14.6 The Claimants’ insurance claim in the sum of US$6,478,622.86 submitted to the Defendant for indemnity under the insurance policy is grossly overstated and excessive. The particulars of the gross overstatement and excessive nature of the Claimants’’ insurance claim submitted to the Defendant are contained in the David Hobson/McLarens’s Loss Adjustment attached hereto as “I” which assessed the true loss to the First Claimant’s property as a result of Hurricane Irma at US$691,546.84.

14.7 The Claimants’ insurance claim in the sum of US$6,478,622.86 submitted to the Defendant for indemnity under the insurance policy is grossly overstated and excessive that the insurance claim itself amounts to fraud and a breach of Condition 23 of the Policy which provides: “If the claim be in any respect fraudulent, or if any false declaration be made or used in support thereof, or if any fraudulent means or devices are used by the insured or any one acting on his behalf to obtain any benefit under this Policy […] all benefit under this Policy shall be forfeited.”

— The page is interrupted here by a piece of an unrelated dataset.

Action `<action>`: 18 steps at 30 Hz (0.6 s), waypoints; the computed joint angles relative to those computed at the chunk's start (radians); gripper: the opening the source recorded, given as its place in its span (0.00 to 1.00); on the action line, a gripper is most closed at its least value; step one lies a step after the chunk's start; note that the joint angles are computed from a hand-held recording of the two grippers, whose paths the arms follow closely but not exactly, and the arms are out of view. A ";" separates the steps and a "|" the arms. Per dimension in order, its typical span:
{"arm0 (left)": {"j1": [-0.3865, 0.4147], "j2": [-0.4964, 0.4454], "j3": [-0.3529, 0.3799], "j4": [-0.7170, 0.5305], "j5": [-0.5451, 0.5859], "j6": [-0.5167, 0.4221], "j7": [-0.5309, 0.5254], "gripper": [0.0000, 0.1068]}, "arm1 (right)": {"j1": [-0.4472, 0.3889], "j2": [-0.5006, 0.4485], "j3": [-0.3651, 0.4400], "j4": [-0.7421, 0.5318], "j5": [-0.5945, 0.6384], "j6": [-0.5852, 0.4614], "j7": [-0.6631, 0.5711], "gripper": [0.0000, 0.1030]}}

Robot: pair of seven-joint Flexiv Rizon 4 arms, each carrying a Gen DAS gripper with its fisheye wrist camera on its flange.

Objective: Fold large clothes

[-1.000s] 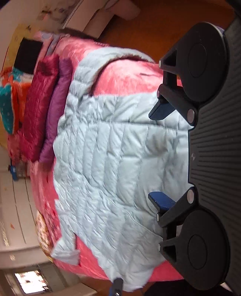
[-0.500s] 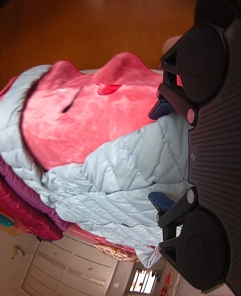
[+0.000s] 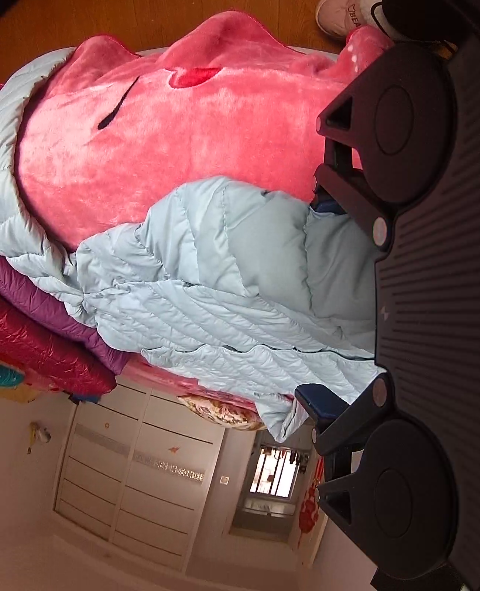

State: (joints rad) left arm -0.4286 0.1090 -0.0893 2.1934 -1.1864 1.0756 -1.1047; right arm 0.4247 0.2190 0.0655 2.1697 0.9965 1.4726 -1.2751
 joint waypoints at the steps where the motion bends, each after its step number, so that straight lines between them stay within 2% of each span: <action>1: 0.001 -0.006 -0.007 -0.005 0.036 0.009 -0.005 0.87 | -0.026 -0.015 0.033 0.009 -0.072 0.008 0.064 1.00; 2: 0.002 -0.010 -0.011 -0.008 0.071 0.017 -0.012 0.86 | -0.062 -0.036 0.072 0.021 -0.182 0.014 0.151 0.96; 3: 0.005 -0.012 -0.012 -0.009 0.111 0.020 -0.018 0.78 | -0.092 -0.047 0.105 0.038 -0.284 0.017 0.231 0.83; 4: 0.009 -0.015 -0.013 -0.015 0.153 0.017 -0.035 0.72 | -0.106 -0.062 0.114 0.047 -0.361 0.007 0.276 0.75; 6: 0.020 -0.020 -0.013 -0.031 0.239 0.002 -0.077 0.43 | -0.087 -0.068 0.098 0.044 -0.391 -0.007 0.286 0.48; 9: 0.017 -0.020 -0.009 -0.045 0.243 -0.004 -0.074 0.20 | -0.065 -0.082 0.083 0.032 -0.405 0.014 0.267 0.37; 11: 0.005 -0.015 -0.008 -0.050 0.188 0.013 -0.052 0.14 | -0.036 -0.074 0.067 0.026 -0.343 0.060 0.226 0.31; 14: -0.023 -0.006 -0.011 -0.062 0.039 0.052 0.002 0.09 | 0.021 -0.072 0.024 -0.010 -0.222 0.127 0.150 0.22; 18: -0.052 0.013 -0.013 -0.094 -0.188 0.092 0.046 0.06 | 0.062 -0.066 -0.007 -0.058 -0.126 0.198 0.106 0.19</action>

14.7.1 The particular of fraud is that the insurance claim submitted by the Claimants to the Defendant in the sum of US$6,478,622.86 as losses sustained by Hurricane Irma is so overstated that it amounts to fraud. At trial, the Defendant will rely on the loss adjustment by McLarens/David Hobson attached hereto as “I” who adjusted the Claimants’ insurance claim from US$6,478,622.86 down to US$691,546.84 in losses. The Claimants’ insurance claim is therefore grossly overstated by Five Million Seven Hundred and Eighty-Seven Thousand and Seventy-Six Dollars United States Currency (US$5,787,076.00) and is fraudulent.”